Another limitation is that the effects of acetaminophen cannot be controlled. However, in patients with subacromial impingement syndrome, acetaminophen is commonly administered as a subacromial injection to reduce pain and is not a problem for clinical use. Despite these limitations, the strengths of the study include no loss of participants due to dropout and absence of associated errors. In treatment of subacromial impingement syndrome, subacromial injection of Ketorolac 30 mg was equivalent to corticosteroid injection in terms of effectiveness.
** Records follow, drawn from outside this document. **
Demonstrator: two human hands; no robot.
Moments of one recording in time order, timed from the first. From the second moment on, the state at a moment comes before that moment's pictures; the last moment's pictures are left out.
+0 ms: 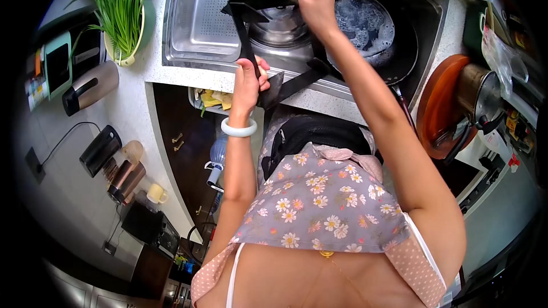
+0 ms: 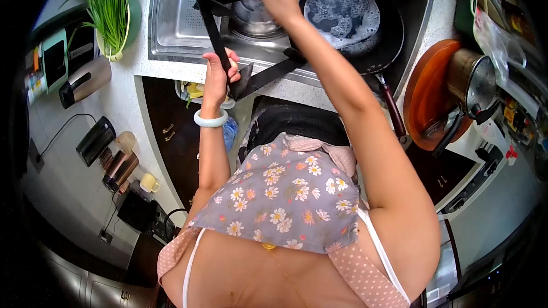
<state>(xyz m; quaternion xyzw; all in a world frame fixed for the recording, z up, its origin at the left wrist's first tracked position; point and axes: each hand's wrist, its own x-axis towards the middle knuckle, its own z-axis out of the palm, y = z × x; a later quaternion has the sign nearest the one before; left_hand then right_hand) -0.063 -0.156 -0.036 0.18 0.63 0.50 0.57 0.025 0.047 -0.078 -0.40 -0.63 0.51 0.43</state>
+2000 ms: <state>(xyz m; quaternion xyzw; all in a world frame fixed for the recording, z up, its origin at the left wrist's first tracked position) -0.055 -0.086 -0.068 -0.09 0.36 0.83 0.43 0.114 -0.070 -0.048 -0.41 -0.09 0.83 0.37</state>
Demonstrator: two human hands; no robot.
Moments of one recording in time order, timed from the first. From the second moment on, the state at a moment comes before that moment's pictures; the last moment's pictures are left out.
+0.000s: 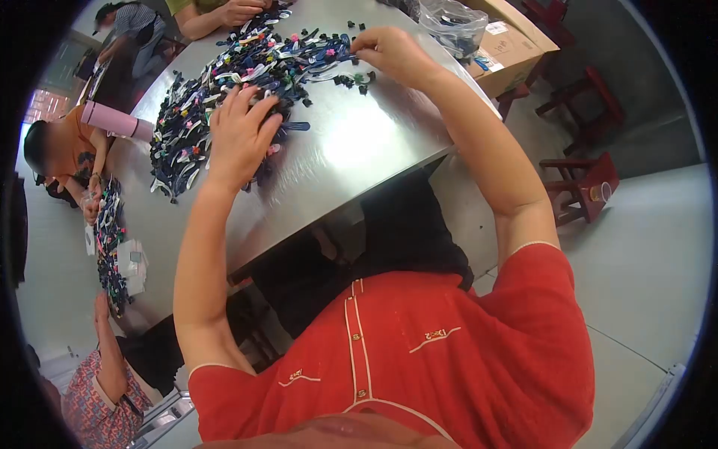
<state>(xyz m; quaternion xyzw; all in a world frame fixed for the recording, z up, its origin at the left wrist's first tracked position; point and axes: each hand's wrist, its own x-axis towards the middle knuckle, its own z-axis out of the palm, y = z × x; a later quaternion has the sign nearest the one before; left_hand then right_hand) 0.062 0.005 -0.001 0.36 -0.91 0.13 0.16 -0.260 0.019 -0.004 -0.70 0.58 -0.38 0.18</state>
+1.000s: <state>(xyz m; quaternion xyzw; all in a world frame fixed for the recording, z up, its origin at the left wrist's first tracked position) 0.015 0.015 -0.026 0.39 -0.90 0.02 0.19 -0.220 0.003 -0.003 -0.74 0.65 -0.16 0.07</state>
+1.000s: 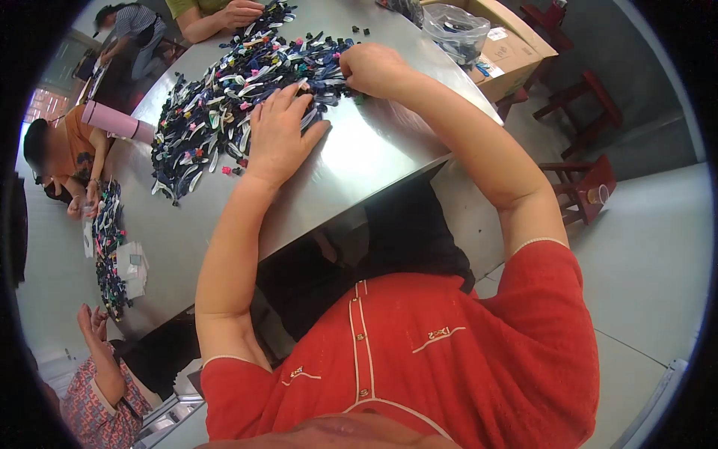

In patients with diabetes or those who have concerns about the adverse effects of steroids, subacromial injection of Ketorolac can be considered a suitable alternative.

NOTES

Financial support

None.

Conflict of interest

None.

Table 1.
Patient demographics by injection group
Variable Group N Group S p-value
Number 30 30
Age (yr) 66.6±6.0 68.8±6.0 0.151
Sex (male:female) 19:11 22:8 0.405
Symptom duration (mo) 8.8±7.2 7.4±5.5 0.388
DM 5 4 0.718
VAS pain score 6.8±0.4 6.9±0.4 0.356
ASES score 33.1±8.9 31.9±8.7 0.595
UCLA score 40.0±9.3 38.5±9.0 0.706

Values are presented as mean±standard deviation.

Group N: ketorolac injection group, Group S: steroid injection group, DM: diabetes mellitus, VAS: visual analog scale, ASES: American Shoulder and Elbow Surgeons, UCLA: The University of California, Los Angeles.

Table 2.
Clinical scores by injection method
Variable Group N Group S p-value
VAS pain score
 Pre-injection 6.8±0.4 6.9±0.4 0.356
 3 wk 1.8±1.7 2.2±1.7 0.452
 6 wk 1.1±1.8 1.3±1.7 0.715
 12 wk 0.9±1.8 1.3±2.1 0.469
ASES score
 Pre-injection 33.1±8.9 31.9±8.7 0.595
 3 wk 83.1±15.0 80.1±15.3 0.447
 6 wk 88.1±16.2 87.4±16.5 0.868
 12 wk 90.3±15.9 87.0±20.1 0.475
UCLA score
 Pre-injection 16.0±1.4 15.9±1.4 0.706
 3 wk 30.8±5.3 28.7±4.5 0.111
 6 wk 32.4±5.3 31.2±4.9 0.367
 12 wk 33.2±5.0 31.0±5.9 0.144

Values are presented as mean±standard deviation.

Group N: ketorolac injection group, Group S: steroid injection group, VAS: visual analog scale, ASES: American Shoulder and Elbow Surgeons, UCLA: The University of California, Los Angeles.